### WHAT NEEDS TO BE DONE
Starting with the line that contains "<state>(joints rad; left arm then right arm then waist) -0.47" and ending with the final line of the data below, print those lines exactly and nothing else.

>>>

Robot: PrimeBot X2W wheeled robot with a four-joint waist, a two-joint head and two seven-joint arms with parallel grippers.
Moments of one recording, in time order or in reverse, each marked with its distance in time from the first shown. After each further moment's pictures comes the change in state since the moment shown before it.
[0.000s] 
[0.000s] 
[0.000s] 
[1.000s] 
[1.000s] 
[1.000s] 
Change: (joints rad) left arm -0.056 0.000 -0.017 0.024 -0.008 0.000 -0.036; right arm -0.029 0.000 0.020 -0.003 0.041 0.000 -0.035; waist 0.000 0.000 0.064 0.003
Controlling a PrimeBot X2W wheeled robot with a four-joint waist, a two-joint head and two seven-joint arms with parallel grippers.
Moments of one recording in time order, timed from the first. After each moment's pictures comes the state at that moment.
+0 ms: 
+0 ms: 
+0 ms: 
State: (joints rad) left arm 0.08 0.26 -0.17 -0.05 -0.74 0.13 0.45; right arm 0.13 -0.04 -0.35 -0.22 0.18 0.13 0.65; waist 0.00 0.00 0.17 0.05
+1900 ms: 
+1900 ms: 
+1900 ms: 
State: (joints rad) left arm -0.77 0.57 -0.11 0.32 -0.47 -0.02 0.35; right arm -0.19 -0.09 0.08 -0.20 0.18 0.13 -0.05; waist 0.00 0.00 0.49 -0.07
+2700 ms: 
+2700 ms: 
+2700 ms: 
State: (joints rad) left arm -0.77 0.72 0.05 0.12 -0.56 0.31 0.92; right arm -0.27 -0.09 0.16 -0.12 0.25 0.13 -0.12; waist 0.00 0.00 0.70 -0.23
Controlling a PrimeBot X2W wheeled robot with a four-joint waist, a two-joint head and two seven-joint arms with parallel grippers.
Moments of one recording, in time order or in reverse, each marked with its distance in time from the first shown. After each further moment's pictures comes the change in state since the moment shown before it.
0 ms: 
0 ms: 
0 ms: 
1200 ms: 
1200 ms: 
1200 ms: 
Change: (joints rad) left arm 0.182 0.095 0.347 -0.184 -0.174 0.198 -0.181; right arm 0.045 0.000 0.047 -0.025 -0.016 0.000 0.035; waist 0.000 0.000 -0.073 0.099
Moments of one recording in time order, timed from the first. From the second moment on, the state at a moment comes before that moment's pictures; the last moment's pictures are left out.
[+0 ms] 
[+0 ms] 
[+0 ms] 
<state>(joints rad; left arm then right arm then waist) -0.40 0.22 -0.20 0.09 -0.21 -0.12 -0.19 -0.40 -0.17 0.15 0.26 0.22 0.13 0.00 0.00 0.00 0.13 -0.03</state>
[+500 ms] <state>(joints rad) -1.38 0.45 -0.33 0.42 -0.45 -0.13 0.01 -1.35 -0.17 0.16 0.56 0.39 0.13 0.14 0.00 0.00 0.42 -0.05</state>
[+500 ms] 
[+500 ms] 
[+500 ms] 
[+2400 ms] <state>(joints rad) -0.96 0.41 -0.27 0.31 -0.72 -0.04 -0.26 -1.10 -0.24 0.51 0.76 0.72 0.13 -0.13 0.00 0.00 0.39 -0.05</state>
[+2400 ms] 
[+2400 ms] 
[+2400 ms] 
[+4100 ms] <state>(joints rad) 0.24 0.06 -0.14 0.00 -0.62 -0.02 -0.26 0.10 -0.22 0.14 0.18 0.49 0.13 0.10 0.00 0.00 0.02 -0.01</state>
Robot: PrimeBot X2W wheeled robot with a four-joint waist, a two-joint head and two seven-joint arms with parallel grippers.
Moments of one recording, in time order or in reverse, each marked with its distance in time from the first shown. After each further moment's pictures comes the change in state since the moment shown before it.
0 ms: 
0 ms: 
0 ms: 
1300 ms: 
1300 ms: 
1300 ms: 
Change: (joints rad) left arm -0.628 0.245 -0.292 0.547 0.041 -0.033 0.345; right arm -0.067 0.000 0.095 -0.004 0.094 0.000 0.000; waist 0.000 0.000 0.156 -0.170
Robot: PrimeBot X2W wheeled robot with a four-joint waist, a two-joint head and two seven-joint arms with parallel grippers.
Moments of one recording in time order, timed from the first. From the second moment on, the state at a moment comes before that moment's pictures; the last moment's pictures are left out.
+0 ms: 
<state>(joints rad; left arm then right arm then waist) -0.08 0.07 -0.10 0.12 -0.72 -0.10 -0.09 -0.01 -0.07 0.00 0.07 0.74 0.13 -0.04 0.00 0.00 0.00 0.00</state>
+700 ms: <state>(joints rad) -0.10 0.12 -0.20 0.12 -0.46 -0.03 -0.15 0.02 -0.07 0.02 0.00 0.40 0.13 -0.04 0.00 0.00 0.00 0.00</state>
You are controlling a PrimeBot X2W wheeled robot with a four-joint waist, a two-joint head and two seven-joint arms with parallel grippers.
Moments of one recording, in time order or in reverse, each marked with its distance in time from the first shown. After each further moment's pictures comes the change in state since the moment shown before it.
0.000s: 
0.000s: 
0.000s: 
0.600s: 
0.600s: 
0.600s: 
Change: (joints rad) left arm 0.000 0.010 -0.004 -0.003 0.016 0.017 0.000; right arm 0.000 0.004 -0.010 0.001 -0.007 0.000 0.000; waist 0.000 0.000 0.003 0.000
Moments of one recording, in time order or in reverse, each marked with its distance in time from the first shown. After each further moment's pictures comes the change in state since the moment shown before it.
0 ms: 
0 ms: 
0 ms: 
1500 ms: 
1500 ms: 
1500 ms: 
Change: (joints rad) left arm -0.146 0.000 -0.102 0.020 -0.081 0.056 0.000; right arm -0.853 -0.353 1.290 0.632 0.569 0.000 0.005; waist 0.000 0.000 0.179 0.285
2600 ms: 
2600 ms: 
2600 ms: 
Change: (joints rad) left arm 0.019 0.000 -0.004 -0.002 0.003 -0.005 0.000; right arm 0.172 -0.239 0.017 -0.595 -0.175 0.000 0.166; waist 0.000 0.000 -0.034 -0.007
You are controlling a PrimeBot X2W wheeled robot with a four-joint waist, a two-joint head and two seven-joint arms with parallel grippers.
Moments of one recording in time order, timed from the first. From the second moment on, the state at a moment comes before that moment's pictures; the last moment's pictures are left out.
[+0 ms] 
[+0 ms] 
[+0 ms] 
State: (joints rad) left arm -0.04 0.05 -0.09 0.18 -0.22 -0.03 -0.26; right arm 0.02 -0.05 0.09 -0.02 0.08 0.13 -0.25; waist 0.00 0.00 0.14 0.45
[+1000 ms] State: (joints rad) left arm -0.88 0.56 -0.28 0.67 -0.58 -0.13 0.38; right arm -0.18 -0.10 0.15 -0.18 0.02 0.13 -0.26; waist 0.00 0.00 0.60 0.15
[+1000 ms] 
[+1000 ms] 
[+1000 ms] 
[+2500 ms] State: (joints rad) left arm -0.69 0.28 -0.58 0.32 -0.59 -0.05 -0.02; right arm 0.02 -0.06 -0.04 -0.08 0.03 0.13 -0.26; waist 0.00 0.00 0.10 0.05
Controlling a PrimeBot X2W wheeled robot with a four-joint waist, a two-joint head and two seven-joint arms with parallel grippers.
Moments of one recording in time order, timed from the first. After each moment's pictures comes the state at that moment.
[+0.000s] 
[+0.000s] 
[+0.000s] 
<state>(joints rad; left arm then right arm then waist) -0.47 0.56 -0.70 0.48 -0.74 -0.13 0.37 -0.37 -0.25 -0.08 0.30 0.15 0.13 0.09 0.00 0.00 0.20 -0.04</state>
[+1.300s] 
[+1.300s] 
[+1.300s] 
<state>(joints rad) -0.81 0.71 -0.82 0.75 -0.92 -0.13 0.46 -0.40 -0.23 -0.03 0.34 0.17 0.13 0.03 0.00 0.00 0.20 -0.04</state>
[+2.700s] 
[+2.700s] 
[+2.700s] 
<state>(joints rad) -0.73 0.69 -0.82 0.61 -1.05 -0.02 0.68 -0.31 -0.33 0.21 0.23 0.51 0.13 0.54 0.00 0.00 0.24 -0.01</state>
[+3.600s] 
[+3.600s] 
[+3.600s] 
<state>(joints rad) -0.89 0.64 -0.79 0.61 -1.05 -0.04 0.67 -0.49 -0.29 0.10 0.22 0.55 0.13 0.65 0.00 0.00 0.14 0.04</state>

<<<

### EXERCISE ANSWER
<state>(joints rad; left arm then right arm then waist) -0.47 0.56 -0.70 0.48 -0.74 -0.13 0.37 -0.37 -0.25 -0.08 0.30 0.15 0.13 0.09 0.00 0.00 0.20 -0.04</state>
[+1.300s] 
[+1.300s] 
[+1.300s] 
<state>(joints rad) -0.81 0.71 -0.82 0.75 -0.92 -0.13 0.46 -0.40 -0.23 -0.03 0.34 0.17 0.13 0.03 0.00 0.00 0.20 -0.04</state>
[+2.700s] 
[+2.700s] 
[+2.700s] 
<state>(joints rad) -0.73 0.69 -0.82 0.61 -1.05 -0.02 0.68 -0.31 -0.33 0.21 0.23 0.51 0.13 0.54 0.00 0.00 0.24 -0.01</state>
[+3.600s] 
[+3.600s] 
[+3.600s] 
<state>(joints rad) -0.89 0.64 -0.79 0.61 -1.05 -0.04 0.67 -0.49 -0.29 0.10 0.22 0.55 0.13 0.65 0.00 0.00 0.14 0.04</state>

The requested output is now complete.